In this project we define Arctic extreme seasons in the ERA5 data set, using seasonal anomalies of several surface parameters, and analyze their dynamical substructure and driving processes.

We identify Arctic extreme seasons objectively by using a multi-variate method which combines the seasonal anomalies of different surface parameters, including surface temperature, precipitation, surface heat fluxes, and surface radiation. Thus, we do not simply choose the hottest or wettest season, but also consider seasons which arise from an unusual combination of seasonal anomalies. As regional differences in the surface conditions can have a strong impact on the variability of the surface parameters, we analyze sub-regions with climatologically high, mixed or low sea ice cover separately.

A detailed analysis of extreme Arctic winters does reveal a high variability in their substructure and driving synoptic processes. While some seasons show strongly anomalous seasonal-mean values mainly in one parameter, others are characterized by a combination of very unusual seasonal conditions in terms of temperature, precipitation, and the surface energy balance components. Recurrent synoptic events such as cyclones, blocking and cold air outbreak episodes can strongly influence an entire season, depending on their location relative to the considered region.

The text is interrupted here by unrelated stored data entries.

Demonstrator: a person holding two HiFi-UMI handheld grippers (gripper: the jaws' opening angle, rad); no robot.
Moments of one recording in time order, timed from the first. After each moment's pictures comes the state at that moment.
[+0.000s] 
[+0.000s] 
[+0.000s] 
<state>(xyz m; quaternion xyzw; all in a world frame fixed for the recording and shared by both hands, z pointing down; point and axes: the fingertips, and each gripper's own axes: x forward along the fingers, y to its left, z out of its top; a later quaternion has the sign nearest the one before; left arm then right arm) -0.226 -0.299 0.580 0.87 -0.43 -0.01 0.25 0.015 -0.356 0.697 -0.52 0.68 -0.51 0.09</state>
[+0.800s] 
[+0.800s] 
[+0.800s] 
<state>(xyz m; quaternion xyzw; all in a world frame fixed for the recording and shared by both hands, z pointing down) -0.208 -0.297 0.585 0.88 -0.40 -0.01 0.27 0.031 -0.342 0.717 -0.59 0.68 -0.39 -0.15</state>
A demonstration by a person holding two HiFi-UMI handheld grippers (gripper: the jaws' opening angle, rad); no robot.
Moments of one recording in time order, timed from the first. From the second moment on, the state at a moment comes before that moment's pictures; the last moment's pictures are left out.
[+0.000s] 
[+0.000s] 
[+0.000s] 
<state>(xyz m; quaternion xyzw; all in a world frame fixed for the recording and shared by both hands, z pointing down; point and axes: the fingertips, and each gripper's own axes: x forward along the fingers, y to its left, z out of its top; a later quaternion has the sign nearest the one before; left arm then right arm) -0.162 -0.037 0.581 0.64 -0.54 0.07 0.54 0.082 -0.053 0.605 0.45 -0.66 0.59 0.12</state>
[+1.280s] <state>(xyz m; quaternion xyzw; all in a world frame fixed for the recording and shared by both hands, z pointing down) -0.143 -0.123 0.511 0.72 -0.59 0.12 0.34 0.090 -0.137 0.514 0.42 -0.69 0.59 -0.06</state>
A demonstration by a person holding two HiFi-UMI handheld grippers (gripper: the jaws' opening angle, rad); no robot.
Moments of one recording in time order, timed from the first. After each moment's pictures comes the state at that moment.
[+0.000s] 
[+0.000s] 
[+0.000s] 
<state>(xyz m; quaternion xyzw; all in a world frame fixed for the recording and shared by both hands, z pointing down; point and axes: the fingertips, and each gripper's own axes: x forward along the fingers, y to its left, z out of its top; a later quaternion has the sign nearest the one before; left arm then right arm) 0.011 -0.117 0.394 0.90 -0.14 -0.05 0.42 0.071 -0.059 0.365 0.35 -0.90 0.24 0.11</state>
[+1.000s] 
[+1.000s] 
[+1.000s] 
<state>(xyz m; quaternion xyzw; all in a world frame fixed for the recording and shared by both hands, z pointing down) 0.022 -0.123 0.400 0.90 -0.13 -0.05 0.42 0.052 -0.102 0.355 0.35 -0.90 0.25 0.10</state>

For example, two extreme winters in the Kara and Barents Seas are analyzed which show very different characteristics due to contrasting synoptic conditions (see Figures below). Winter 2011/12 was characterized by constantly above-average temperatures during the season which can be related to the frequent advection of warm air favored by a sequence of quasi-stationary cyclones in the Barents Sea. The strong warm anomaly was further maintained by an enhanced frequency of blocking anticyclones and a reduced frequency of cold air outbreaks in the Kara and Barents Seas. In contrast, winter 2016/17 started with a strongly reduced sea ice coverage and enhanced sea surface temperatures in the same region. This surface preconditioning, together with increased frequencies of cold air outbreaks and cyclones, was responsible for large upward surface flux anomalies and strongly increased precipitation, causing the season to be extreme.